Tuesday, 21 April 2009

This guy

Oh christ, this guy.

He's like everywhere. He haunts my dreams.

When I drink water, which I do, I'm not knocking the water drinking, but when I do drink water (FROM A TAP - who am I, Scrooge McDuck?) I rarely get a camera crew to film me doing it. And even then, even without the camera crew, I'm not all nonchalant about how normal and fun and refreshing it is to be drinking water. I drink my water and shut the fuck up (and then I drink your milkshake, I drink it up).

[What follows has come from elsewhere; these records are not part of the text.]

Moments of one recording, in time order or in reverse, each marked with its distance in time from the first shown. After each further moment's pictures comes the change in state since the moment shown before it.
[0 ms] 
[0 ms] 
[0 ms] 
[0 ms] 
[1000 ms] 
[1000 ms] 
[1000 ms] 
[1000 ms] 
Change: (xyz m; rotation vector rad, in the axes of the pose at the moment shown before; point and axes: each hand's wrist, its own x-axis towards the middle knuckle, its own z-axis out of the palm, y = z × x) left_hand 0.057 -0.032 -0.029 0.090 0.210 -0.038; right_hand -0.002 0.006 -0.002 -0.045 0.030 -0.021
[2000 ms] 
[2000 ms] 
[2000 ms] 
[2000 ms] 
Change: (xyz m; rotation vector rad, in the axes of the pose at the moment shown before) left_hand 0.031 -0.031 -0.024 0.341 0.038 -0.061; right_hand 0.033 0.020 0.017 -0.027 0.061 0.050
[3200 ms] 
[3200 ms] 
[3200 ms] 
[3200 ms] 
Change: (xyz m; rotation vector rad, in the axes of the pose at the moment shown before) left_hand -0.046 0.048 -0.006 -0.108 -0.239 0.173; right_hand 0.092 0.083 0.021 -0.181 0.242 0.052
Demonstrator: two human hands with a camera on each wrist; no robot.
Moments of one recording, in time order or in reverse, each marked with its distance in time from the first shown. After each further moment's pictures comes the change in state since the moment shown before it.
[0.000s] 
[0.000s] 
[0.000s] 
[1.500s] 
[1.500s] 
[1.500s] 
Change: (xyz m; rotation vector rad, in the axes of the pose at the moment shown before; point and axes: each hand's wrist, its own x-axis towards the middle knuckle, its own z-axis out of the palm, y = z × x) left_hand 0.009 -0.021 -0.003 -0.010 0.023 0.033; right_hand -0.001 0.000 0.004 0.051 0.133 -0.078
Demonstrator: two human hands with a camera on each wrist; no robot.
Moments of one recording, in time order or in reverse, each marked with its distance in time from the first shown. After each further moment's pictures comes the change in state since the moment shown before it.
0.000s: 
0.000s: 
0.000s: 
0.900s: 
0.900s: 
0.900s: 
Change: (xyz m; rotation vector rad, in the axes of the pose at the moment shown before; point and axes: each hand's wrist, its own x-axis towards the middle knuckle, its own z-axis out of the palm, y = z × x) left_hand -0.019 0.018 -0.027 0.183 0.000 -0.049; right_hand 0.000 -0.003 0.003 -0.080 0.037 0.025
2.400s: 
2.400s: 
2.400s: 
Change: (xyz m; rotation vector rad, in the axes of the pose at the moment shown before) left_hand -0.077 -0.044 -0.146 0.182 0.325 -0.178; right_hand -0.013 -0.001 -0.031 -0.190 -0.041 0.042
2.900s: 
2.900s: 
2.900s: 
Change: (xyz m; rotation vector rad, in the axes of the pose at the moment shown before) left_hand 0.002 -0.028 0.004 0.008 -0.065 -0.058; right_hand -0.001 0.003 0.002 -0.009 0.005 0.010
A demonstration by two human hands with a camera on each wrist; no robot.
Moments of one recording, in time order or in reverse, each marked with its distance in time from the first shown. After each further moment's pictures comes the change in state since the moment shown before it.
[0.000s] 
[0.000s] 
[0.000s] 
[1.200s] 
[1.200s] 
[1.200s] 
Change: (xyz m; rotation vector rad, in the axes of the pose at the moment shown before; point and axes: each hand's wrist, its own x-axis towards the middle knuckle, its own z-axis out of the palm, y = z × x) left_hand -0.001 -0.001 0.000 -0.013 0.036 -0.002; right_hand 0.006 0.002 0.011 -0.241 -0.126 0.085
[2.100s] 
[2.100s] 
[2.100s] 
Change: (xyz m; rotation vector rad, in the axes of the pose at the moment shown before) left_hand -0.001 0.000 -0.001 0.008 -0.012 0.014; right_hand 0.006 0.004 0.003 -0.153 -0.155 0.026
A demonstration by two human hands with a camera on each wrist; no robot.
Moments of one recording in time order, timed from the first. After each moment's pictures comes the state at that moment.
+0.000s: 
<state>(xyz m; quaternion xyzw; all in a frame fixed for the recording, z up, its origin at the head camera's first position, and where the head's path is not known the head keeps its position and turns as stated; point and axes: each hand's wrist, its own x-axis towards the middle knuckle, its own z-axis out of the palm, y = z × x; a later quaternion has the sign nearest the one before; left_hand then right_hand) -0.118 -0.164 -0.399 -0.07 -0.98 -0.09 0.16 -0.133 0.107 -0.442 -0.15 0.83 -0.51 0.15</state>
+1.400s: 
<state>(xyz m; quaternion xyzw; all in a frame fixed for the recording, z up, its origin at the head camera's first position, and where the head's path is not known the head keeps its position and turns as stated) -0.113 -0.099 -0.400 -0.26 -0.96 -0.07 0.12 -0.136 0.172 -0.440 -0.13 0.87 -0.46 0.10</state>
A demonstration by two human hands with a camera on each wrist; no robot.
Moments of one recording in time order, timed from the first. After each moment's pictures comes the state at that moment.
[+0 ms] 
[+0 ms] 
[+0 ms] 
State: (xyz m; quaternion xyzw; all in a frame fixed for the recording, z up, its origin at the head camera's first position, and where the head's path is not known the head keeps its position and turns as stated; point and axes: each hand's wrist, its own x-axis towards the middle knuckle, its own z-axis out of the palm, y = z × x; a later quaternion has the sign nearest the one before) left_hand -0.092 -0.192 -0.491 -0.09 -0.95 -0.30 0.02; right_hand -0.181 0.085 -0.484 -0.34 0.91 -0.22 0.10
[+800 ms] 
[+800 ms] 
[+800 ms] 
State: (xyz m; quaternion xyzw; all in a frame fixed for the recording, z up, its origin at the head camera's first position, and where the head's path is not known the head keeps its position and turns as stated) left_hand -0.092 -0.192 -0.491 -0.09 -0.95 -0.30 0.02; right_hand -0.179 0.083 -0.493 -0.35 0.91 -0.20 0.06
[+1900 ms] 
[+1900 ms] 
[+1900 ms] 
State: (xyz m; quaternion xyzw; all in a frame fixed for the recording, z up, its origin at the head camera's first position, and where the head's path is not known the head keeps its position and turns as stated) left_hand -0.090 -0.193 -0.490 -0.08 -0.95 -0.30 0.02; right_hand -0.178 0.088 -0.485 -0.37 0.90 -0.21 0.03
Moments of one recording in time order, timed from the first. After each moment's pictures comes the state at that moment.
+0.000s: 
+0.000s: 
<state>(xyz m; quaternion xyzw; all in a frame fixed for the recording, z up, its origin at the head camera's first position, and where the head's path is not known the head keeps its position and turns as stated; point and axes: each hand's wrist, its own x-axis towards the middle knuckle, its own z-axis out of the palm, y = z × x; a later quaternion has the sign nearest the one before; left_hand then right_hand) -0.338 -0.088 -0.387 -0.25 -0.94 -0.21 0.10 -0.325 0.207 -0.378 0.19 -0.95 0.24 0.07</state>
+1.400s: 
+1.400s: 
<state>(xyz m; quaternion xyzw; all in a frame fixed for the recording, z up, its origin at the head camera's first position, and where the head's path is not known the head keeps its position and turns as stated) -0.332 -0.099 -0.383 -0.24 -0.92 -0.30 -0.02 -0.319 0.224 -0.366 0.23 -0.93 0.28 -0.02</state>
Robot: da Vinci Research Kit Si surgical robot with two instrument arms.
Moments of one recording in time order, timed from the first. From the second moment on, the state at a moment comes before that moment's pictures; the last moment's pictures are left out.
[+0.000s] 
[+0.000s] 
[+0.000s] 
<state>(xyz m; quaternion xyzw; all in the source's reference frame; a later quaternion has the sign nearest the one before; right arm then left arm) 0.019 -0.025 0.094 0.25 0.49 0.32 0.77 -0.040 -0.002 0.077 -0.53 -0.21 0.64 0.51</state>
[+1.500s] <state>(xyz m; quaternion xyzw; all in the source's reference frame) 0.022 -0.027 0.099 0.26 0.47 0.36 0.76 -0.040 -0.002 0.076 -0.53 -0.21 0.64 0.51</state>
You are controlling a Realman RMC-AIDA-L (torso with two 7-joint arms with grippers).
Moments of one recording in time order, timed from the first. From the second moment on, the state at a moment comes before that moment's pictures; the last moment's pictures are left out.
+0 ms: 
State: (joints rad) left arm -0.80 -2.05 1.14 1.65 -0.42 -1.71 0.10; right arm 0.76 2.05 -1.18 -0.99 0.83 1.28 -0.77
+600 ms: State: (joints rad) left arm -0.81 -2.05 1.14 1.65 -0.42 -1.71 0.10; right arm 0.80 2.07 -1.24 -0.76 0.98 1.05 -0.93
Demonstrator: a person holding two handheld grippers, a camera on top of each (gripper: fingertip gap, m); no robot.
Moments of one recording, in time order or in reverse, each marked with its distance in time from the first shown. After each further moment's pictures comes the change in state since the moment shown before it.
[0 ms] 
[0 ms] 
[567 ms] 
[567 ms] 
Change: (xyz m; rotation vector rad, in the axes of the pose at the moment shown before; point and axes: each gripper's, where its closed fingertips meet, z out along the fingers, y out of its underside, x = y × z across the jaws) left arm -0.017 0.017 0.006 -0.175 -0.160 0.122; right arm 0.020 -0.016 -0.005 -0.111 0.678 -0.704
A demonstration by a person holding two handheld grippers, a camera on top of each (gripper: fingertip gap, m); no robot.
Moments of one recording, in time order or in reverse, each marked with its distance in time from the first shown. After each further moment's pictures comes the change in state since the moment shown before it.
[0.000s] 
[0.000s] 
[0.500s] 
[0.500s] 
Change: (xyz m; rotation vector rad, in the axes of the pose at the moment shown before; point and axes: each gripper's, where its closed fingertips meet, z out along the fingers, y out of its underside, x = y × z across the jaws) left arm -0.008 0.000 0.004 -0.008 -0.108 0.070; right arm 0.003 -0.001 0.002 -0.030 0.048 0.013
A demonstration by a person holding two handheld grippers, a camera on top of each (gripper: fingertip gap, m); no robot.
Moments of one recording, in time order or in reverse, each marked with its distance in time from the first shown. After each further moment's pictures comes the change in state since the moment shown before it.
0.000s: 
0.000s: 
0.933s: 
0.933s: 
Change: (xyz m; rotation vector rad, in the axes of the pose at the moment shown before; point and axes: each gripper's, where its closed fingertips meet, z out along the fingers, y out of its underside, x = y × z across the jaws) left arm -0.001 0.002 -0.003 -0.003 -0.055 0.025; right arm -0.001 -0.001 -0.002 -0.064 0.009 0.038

And yes, I know he's an actor paid to perform some lines written by some Non Draper guy (I'm totally copyrighting 'Non Draper' btw) with a faux-hawk and an increasing cocaine addiction, but why does he have to perform them so annoyingly? It's particularly grating because their last ad campaign had a talking volcano and a dinosaur called Tyrannosaurus Alan. That's the kind of shit I can can get behind. (Or at least smirk to myself whenever it comes on and never admit to anyone that I've been so easily manipulated by advertising when I reach for a Volvic water bottle in the queue at the petrol station when I wasn't even thirsty in the first place). I ain't impressed by some hipster loser who works in a restaurant and takes his breaks OUTSIDE so he can DRINK HIS WATER (?!) with his overly relaxed talking-to-camera demeanor and patchy facial hair and hairstyle that was last popular around the time Kurt Cobain was blowing his brains onto a wall.

Which is maybe something this guy needs to consider. That's all I'm sayin'.

Tip of the day: Do not get me started on the Orange cinema adverts.